I nove Anelli degli Uomini
Eregion, circa 1.500 S.E. – Distrutti al termine della Terza Era
“Nove agli Uomini mortali che la triste morte attende” è il passo della celebre poesia dell’Anello che si riferisce ai doni che Sauron diede agli Uomini che risposero al suo richiamo per sete di potere, cupidigia, crudeltà o paura.
Insieme ai fabbri di Eregion, quando ancora egli ancora si paludava d’un bel sembiante e del nome di Annatar, Signore dei Doni, egli guidò la mano degli artieri elfici di Eregion nella creazione di Anelli di Potere, per loro null’altro che strumenti utili a dare maggior potere ai Grandi per far più bella la Terra di Mezzo – e forse, chissà, rallentare il declino che è ineluttabile destino di Arda Corrotta.
Ma essi ignoravano l’influsso che Sauron ebbe in questi gioielli. Perché con oscure arti egli li intessè di poteri di dominio, sulle sostanze e gli accidenti, non tali da modificare le regole del mondo ma sufficienti a elevare i suoi destinatari a un livello più alto di quello dei comuni Figli di Ilùvatar.
E così concepì l’idea di farne dono agli Uomini, che più di ogni altra specie ambiva al potere sopra ai propri simili in un’epoca nella quale, al di fuori di Nùmenor, pochi erano gli Amici degli Elfi e ancor meno coloro che serbavano ricordi delle grandi Case degli Edain e del loro ruolo nella guerra contro il Grande Nemico.
Nove ne furono creati. E quando Sauron, infine rivelatosi, forgiò l’Unico nelle profondità del Monte Fato, immediatamente ad esso furono avvinti, perché troppo grande era l’influenza ch’egli vi aveva infuso.
Ed essi furono donati a nove Uomini, capi o comandanti di eserciti dei popoli umani che ancora vivevano nella Terra di Mezzo o, come per i Nùmenoreani, spesso vi si recavano, celando con l’ardimento e la scoperta l’invidia crescente verso gli Eldar e la loro immortalità. E coloro che li ricevettero, fossero essi discendenti degli Edain o figli di stirpi dell’Est e del Sud della Terra di Mezzo, divennero potenti e temuti Signori tra gli Uomini. Fin quando, uno dopo l’altro, e in un tempo tanto più lungo quanto maggiore era la loro forza interiore, essi cominciarono a svanire, entrando nel Regno delle Ombre e non rispondendo più a nessuno se non all’Unico e a Sauron il suo Signore.

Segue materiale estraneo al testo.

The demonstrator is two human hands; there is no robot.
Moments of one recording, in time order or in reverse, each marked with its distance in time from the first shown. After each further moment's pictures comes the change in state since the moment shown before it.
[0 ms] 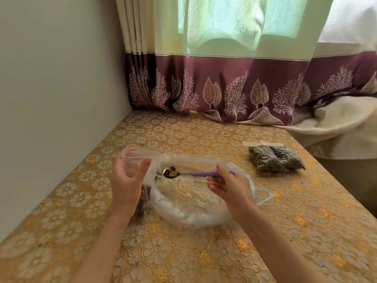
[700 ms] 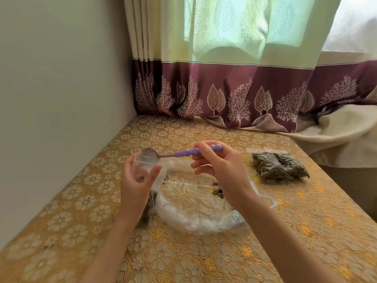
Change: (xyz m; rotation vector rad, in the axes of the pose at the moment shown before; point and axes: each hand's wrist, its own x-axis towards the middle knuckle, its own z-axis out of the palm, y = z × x) left_hand -0.001 -0.009 0.001 0.018 -0.014 -0.076; right_hand -0.011 -0.043 0.041 -0.169 -0.276 -0.421
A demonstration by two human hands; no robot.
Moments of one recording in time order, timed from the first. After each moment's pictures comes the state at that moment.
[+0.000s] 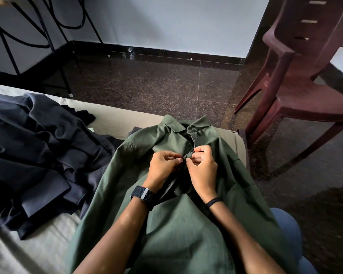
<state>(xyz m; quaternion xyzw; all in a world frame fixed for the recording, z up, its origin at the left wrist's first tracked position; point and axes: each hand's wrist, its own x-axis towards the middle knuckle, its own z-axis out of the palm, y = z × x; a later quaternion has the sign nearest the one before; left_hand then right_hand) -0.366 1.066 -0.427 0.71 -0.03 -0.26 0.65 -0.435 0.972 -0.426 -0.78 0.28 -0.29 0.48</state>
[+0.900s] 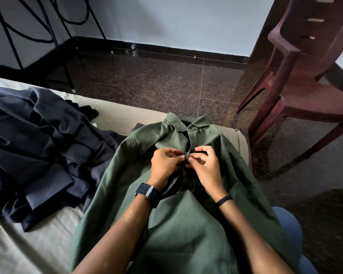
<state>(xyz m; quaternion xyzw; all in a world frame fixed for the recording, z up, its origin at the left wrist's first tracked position) -0.370 1.068 -0.430 0.71 -0.01 -0.23 0.66 -0.442 0.963 -0.430 -0.70 0.24 -0.21 0.64</state>
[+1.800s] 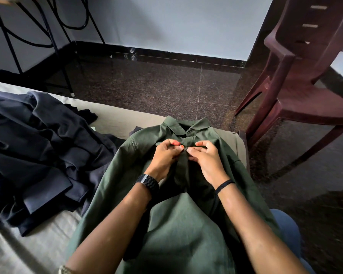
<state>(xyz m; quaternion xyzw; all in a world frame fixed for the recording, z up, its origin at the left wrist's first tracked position) -0.344 1.054 -0.427 0.60 -0.07 -0.29 0.74 -0.416 0.946 -0.407 -0.61 0.29 -0.14 0.72</state>
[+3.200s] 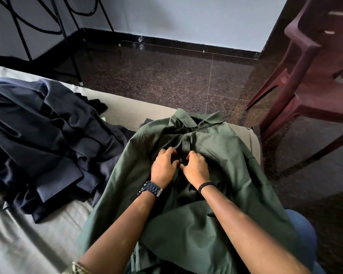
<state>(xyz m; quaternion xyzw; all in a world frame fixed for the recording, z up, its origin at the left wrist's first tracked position) -0.346 1.093 -0.486 0.92 -0.18 -0.08 0.34 -0.397 0.992 -0.465 -0.92 0.28 -0.01 0.28</state>
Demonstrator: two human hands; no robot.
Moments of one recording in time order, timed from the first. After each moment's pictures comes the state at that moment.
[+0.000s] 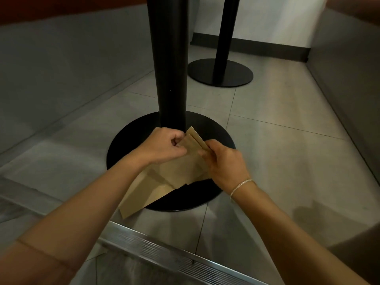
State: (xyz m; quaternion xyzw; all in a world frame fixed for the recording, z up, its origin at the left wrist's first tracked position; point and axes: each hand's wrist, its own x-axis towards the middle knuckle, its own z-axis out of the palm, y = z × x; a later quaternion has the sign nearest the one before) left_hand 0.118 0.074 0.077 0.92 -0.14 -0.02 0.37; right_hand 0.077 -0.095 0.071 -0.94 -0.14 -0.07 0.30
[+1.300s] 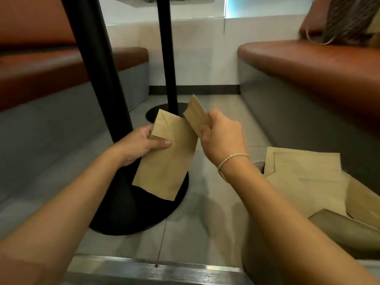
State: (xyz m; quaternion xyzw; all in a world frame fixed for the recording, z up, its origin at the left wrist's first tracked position) left_hand 0.056 -0.019 0.212 0.80 -0.16 -0.13 0.56; right_hand -0.025 -0.199 0.241 -0.92 0.03 -0.22 0.31
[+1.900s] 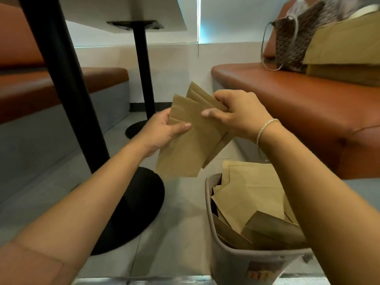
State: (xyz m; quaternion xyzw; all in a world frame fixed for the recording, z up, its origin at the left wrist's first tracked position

E come la loro forma umana, anche il loro nome e la loro origine è andata perduta nel corso dei secoli, e non rimane nemmeno nei racconti orali dei popoli da cui venivano. Ma i saggi hanno sviluppato alcune ipotesi riguardo alle loro identità. Il Re Stregone di Angmar, e altri due tra i Nazgûl, si dice che fossero di origine Nùmenoreana, e che furono facilmente irretiti da Sauron perché condividevano il suo disprezzo verso gli Elfi e gli Uomini inferiori. Un quarto, che poi crebbe così tanto da divenire il capo in Seconda degli Spettri in virtù della sua connessione con l’Unico, che era in grado di percepire come nessun altro tra i Nazgûl, era di origine Esterling, e di lui si tramanda ancora il nome di Khamûl l’Orientale.
Da dove venissero gli altri cinque, nessuno lo sa. Ma si presumo che tra di loro vi fosse almeno un Uomo di Harad e un membro della stirpe dei Variaghi del Khand, che proprio per questo, nei lunghi secoli che seguirono, sempre si schierarono dalla parte dell’Oscuro Signore contro gli Uomini di Nùmenor e i loro discendenti.
Ma cosa avvenne degli Anelli quando i loro possessori iniziarono a svanire? Vi è chi sostiene che gli Anelli rimanessero in loro possesso, ultimo legame fisico con il mondo dei vivi. Tuttavia riteniamo che così non sia, e che come ripetuto più volte nelle antiche cronache, i Nove fossero infine tornati a Sauron, che attraverso di essi rafforzava il proprio potere in attesa di ritrovare l’Unico, che lo avrebbe completato.
È dunque probabile ch’essi siano andati definitivamente perduti alla caduta di Barad-Dûr, quando il volere che li conservava venne meno, e l’Anello che li teneva avvinti si scioglieva nelle profondità del Monte Fato.